#### Aim of the task:
The answer must be every line below that holds the word "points".

#### Extracted data:

--- START ---

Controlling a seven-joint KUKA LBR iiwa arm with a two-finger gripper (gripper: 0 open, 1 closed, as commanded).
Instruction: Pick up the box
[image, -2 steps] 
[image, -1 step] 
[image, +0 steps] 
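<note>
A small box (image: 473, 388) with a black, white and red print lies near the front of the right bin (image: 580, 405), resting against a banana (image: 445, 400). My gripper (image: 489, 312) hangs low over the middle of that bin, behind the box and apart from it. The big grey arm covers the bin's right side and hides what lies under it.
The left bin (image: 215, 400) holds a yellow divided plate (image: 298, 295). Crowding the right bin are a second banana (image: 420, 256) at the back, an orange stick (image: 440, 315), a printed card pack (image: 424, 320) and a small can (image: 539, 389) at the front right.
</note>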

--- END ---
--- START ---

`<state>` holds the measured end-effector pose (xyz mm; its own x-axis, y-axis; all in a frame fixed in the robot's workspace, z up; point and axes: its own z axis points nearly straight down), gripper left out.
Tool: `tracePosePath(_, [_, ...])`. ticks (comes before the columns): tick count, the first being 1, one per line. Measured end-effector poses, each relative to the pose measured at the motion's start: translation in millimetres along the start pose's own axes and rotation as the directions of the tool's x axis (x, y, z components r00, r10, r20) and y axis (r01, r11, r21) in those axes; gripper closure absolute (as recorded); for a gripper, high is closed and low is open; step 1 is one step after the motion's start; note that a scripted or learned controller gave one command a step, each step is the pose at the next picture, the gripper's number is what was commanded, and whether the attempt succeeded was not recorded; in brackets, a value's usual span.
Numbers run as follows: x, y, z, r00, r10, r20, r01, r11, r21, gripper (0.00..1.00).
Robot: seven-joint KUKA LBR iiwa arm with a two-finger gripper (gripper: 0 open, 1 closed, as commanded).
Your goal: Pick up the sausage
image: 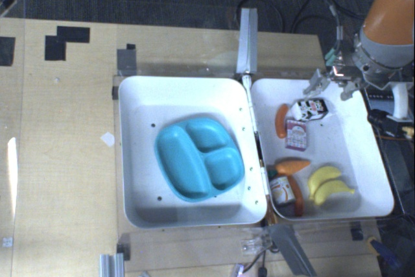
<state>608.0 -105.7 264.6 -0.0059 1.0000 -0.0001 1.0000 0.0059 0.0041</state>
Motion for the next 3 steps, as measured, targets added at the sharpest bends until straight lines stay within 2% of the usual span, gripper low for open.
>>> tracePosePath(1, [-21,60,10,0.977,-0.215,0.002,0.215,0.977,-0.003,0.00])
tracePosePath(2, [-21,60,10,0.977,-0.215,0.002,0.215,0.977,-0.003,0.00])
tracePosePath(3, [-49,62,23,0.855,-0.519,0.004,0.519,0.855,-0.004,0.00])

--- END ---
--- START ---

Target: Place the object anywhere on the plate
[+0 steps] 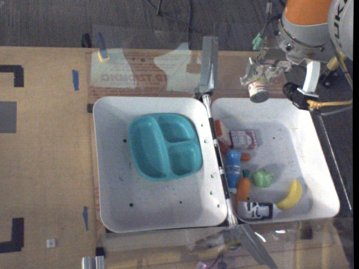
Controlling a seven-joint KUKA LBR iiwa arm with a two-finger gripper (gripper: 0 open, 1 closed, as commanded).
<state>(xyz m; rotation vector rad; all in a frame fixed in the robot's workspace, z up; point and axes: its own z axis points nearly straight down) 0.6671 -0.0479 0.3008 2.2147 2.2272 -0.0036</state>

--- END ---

#### Written answer:
`<state>` holds the measured end-effector pose (xyz mm; its own x-axis, y-axis; all in a frame fixed in the robot's workspace, z up; point and axes: its own z axis points nearly straight down), gripper left out.
<state>(xyz m; rotation vector rad; all in a frame fixed in the robot's workspace, z up; point and axes: its own z axis points nearly straight down) 0.6671 -0.0479 0.3008 2.2147 2.2272 -0.0036</state>

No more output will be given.